链接: 官方文档,官方github主页
在命令行输入如下的命令以安装必要的包PyTorch (torch and torchvision) and Flower (flwr)
pip install -q flwr[simulation] torch torchvision matplotlib
联邦学习系统包含一个服务器和多个客户端。在Flower中,通过创建flwr.client.Client或flwr.client.NumpyClient等的子类。
以flwr.client.NumpyClient为例,其子类需要实现三个方法:get_parameters, fit, 和 evaluate
函数名 | 需要实现的功能 | 输入 | 输出 |
---|---|---|---|
get_parameters | 返回当前客户端的模型参数 | self, config | List[np.ndarray] |
fit | 从服务器接收并本地训练模型参数,返回更新后的模型参数 | self, parameters (NDArrays), config (Dict[str, Scalar]) | parameters (NDArrays),num_examples (int),metrics (Dict[str, Scalar])] |
evaluate | 从服务器接收模型参数,并通过本地数据评价,返回评价结果 | self, parameters (NDArrays), config (Dict[str, Scalar]) | loss (float),num_examples (int),metrics (Dict[str, Scalar])] |
示例代码:
class FlowerClient(fl.client.NumPyClient):
def __init__(self, net, trainloader, valloader):
self.net = net
self.trainloader = trainloader
self.valloader = valloader
def get_parameters(self, config):
return get_parameters(self.net)
def fit(self, parameters, config):
set_parameters(self.net, parameters)
train(self.net, self.trainloader, epochs=1)
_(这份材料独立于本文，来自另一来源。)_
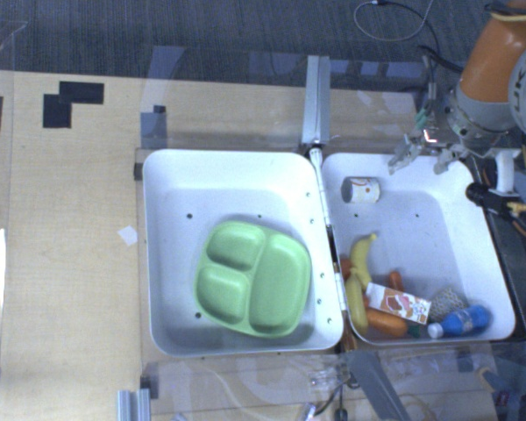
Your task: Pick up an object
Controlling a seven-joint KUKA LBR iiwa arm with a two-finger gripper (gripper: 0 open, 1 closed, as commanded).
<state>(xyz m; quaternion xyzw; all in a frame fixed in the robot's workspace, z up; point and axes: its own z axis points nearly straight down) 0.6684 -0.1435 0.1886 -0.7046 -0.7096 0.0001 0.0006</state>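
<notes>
My gripper (423, 154) hangs over the far rim of the right bin (438, 209), fingers spread open with nothing between them. Just below and left of it a small white can (361, 189) lies on its side in the bin's far left corner. Along the near side of this bin lie two yellow bananas (358, 279), an orange carrot (386, 323), a white and red snack packet (400, 303), a grey mesh object (450, 302) and a blue bottle (460, 322).
The left bin (167, 235) holds a green divided plate (252, 277). A metal divider post (314, 103) stands between the bins at the far side. Black cables trail across the dark floor behind the bench.
</notes>
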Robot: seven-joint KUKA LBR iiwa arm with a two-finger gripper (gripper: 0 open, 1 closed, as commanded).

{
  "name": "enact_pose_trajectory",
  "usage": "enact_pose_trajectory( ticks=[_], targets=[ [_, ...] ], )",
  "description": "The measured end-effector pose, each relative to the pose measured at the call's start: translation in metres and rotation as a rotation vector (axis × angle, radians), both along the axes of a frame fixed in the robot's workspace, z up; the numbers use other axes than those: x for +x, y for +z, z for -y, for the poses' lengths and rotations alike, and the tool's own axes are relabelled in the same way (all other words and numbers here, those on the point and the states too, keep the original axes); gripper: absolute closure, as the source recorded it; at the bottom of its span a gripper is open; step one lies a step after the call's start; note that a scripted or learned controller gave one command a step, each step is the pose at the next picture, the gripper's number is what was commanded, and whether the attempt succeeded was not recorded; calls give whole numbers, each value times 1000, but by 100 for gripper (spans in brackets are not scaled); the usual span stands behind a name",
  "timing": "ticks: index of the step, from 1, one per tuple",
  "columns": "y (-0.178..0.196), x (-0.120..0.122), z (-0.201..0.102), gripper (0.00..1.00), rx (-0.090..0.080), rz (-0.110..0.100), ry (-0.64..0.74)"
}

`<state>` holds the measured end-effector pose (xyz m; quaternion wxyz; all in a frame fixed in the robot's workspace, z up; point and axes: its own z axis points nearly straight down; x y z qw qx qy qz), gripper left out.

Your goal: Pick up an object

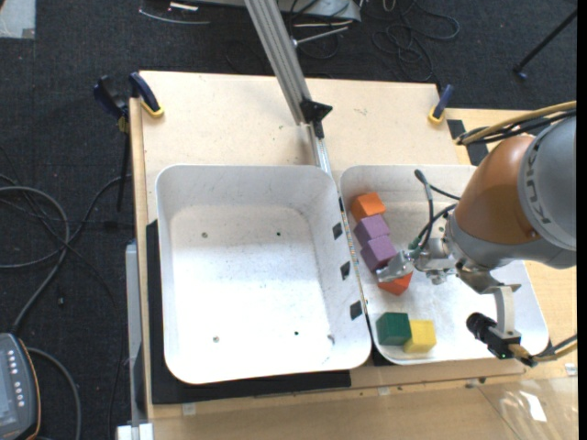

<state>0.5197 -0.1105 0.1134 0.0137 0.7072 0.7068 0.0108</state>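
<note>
While a green block (393, 327) and a yellow block (422, 335) sit touching at the right bin's (523, 319) near edge, the gripper (401, 269) is down over a red block (396, 284); whether it pinches it I cannot tell. Farther back lie two purple blocks (375, 243), then an orange block (370, 205).

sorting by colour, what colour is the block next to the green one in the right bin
Yellow. The block touches the green block in the camera view.
</note>
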Motion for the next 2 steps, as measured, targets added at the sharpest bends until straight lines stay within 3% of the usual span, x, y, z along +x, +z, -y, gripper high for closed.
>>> enact_pose_trajectory(
  ticks=[1, 2],
  targets=[
    [66, 54, 3, 0, 1, -22, 6],
    [-7, 0, -10, 0, 7, -45, -1]
  ],
)
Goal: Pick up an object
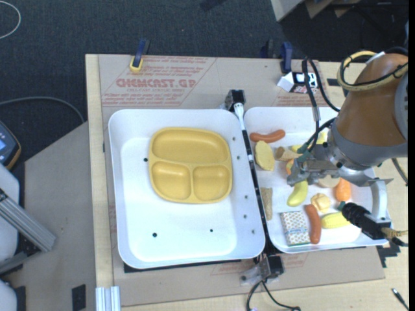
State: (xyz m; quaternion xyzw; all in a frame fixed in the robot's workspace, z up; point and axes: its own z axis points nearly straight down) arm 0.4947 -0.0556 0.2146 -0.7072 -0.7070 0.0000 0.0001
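The hand hangs low over the right bin, down among the toy food; whether it is wide or narrow I cannot tell from here. A yellow banana-shaped piece lies just below the hand, nearer the bin's front rim, its long axis tilted slightly off upright in the view; it looks smooth, plump and curved. The yellow divided plate sits in the left bin, well apart.

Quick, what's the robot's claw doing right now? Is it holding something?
Claw: low in the right bin among the toy food; open or shut cannot be told.
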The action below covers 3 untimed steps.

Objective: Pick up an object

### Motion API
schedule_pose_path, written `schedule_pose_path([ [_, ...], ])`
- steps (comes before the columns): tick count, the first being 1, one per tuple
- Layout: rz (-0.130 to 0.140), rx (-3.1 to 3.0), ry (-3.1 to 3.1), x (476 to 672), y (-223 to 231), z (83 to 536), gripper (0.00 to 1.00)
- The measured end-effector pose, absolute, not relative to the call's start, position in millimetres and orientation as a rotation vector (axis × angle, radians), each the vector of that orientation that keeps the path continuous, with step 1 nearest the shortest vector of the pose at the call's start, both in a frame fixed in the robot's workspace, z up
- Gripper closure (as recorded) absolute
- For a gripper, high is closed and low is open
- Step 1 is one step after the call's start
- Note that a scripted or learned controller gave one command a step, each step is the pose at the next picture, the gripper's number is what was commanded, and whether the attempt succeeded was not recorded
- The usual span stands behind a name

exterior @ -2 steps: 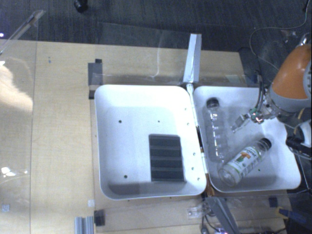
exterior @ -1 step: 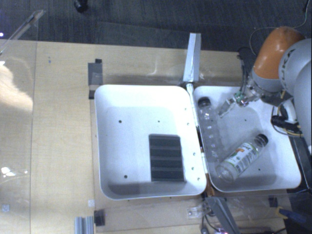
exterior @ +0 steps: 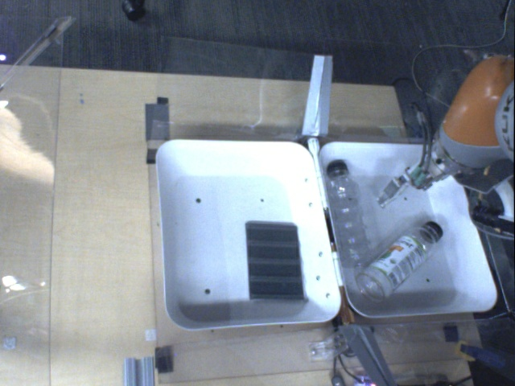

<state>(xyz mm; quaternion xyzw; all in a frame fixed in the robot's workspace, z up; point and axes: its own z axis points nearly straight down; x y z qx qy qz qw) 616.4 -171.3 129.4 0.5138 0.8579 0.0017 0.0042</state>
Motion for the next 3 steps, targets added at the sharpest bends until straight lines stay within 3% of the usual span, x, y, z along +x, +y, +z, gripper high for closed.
schedule_pose_path([
  [1, 0.005, 1.593, 2.694, 547.4, -206, 89, 0.00],
  [2, 0.008, 1.511, 2.738, 518.3, -163, 90, 0.00],
  [3, 0.014, 1.508, 2.730, 521.8, -162, 102, 1.00],
])
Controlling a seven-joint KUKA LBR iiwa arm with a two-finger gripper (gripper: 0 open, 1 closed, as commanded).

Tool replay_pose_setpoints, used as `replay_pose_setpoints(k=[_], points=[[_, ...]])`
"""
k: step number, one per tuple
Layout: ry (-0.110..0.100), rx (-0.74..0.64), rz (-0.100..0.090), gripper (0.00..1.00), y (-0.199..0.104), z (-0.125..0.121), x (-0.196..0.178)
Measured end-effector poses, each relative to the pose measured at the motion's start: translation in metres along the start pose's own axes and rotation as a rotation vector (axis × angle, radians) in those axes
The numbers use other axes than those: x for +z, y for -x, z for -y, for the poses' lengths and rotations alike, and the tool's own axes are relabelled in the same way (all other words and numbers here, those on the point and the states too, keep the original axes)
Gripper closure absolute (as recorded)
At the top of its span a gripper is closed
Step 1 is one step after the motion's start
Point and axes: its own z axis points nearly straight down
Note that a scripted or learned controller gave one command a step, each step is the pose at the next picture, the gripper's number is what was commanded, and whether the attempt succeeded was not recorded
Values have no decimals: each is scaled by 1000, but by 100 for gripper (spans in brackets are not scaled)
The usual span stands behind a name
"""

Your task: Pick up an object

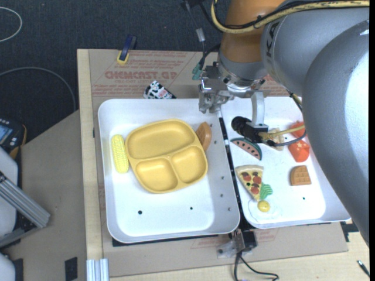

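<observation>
My pincer (208,101) hangs over the left bin's (111,174) far right corner, grip state unclear, so I should centre over the brown piece (204,134) before descending

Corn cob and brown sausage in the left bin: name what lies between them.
In the camera view, the yellow divided plate lies between the corn cob at its left and the brown sausage at its right edge.

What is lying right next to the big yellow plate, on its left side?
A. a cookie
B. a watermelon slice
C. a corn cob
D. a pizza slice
C. The yellow corn cob lies along the left edge of the yellow plate in the left bin, while the pizza slice is in the right bin.
</observation>
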Motion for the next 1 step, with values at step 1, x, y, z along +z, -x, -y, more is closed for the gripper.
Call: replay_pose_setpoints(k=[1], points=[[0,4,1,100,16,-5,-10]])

return get_parameters(self.net), len(self.trainloader), {}
def evaluate(self, parameters, config):
set_parameters(self.net, parameters)
loss, accuracy = test(self.net, self.valloader)
return float(loss), len(self.valloader), {"accuracy": float(accuracy)}
当在一台机器上仿真多个客户端时,它们需要共享CPU, GPU, 内存等。这可能会导致迅速耗尽可用的内存资源。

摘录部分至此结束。